Many of Wyatt's secular poems were first printed in 1557, with those of Surrey and some anonymous contemporaries, by Richard Tottel, in the volume called ‘Songes and Sonettes,’ which is commonly quoted as ‘Tottel's Miscellany.’ Ninety-six poems are there assigned to Wyatt out of a total of 310. In Nott's edition of the works of Surrey and Wyatt (1815–16) important additions to the collection of Tottel were made from manuscript sources. The most historically interesting of Wyatt's surviving poems are thirty-one regular sonnets; of these ten are direct translations of Petrarch, and many others betray his influence. The metre is simplified from the Italian model, and the two concluding lines usually form a rhymed couplet. The rest of Wyatt's poems consist of rondeaus, epigrams, lyrics in various short metres, and satires in heroic couplets. His muse was largely imitative, and French and Spanish verse was laid under contribution as well as Italian. His epigrams often imitate the strambotti of Serafino dell' Aquila. His satires are inspired by a study of Horace or Persius. Wyatt's poetic efforts often lack grace, his versification is at times curiously uncouth, his sonnets are strained and artificial in style as well as in sentiment; but he knew the value of metrical rules and musical rhythm, as the ‘Address to his Lute’ amply attests. Despite his persistent imitation of foreign models, too, he displays at all points an individual energy of thought, which his disciple Surrey never attained. As a whole his work evinces a robuster taste and intellect than Surrey's.

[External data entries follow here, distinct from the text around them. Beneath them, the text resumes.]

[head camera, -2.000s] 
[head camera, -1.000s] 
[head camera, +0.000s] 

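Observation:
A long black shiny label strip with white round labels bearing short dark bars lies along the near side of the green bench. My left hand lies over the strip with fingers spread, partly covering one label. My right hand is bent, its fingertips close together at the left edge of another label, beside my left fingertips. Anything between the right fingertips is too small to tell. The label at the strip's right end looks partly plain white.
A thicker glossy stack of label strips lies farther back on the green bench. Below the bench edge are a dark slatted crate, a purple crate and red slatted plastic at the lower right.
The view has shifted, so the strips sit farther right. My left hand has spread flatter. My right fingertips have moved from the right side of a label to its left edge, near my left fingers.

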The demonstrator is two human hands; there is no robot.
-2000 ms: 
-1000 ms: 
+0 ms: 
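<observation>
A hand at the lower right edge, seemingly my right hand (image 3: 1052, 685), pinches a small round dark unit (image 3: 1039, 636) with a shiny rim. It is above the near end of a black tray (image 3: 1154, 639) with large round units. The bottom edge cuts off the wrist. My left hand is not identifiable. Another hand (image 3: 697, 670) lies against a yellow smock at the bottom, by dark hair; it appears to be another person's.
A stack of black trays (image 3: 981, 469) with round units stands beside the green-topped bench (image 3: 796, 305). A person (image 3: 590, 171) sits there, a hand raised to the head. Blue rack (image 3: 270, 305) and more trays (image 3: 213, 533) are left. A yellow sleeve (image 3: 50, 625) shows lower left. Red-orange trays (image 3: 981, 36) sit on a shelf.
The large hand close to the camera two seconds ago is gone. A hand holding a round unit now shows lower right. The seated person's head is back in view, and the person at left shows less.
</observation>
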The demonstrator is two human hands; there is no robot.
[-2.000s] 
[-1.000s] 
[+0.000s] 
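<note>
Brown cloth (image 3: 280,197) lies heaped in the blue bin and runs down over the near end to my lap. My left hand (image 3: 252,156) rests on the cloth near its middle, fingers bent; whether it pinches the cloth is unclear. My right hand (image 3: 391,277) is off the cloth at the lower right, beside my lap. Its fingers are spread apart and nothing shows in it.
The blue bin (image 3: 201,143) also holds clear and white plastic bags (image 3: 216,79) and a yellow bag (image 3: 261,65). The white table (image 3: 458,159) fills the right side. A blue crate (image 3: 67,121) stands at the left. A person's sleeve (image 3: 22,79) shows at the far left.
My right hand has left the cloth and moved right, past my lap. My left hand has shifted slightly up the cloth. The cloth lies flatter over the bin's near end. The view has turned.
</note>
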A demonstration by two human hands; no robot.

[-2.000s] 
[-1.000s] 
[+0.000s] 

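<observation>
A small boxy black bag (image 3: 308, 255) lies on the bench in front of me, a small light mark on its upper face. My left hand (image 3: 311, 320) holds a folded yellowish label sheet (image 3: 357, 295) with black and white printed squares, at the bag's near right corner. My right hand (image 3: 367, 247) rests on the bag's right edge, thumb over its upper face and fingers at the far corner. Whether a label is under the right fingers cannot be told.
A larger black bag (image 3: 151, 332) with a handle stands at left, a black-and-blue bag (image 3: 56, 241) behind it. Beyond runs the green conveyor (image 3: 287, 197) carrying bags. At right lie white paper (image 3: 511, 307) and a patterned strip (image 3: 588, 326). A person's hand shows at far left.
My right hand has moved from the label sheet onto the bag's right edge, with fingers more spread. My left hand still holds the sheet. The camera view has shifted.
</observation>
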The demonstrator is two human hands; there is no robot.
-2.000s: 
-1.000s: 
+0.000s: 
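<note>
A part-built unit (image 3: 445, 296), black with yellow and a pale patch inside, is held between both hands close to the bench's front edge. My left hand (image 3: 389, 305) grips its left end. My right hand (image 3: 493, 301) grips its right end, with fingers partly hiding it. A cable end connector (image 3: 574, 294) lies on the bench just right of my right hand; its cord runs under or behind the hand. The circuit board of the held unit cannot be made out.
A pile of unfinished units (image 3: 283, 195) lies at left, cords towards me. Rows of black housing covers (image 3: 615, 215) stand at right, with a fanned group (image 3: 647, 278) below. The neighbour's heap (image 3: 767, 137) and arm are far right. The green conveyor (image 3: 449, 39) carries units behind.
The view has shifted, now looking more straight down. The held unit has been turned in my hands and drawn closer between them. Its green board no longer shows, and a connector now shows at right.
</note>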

‘Tottel's Miscellany’ was constantly reprinted [see Howard, Henry, Earl of Surrey; Tottel, Richard]. Wyatt's poems were separately reprinted from ‘Tottel's Miscellany’ twice in 1717, in Bell's ‘Annotated Edition of English Poets’ in 1854; by the Rev. George Gilfillan, Edinburgh, in 1858; and by James Yeowell in the ‘Aldine Poets,’ 1863.
The poetical works of Wyatt and Surrey have often been edited together, notably in 1815–16, by George Frederick Nott [q. v.], who printed many new poems by Wyatt for the first time from the Harington MSS. and the Duke of Devonshire's manuscript collections (2 vols. 4to), and again in 1831 by Sir Harris Nicolas.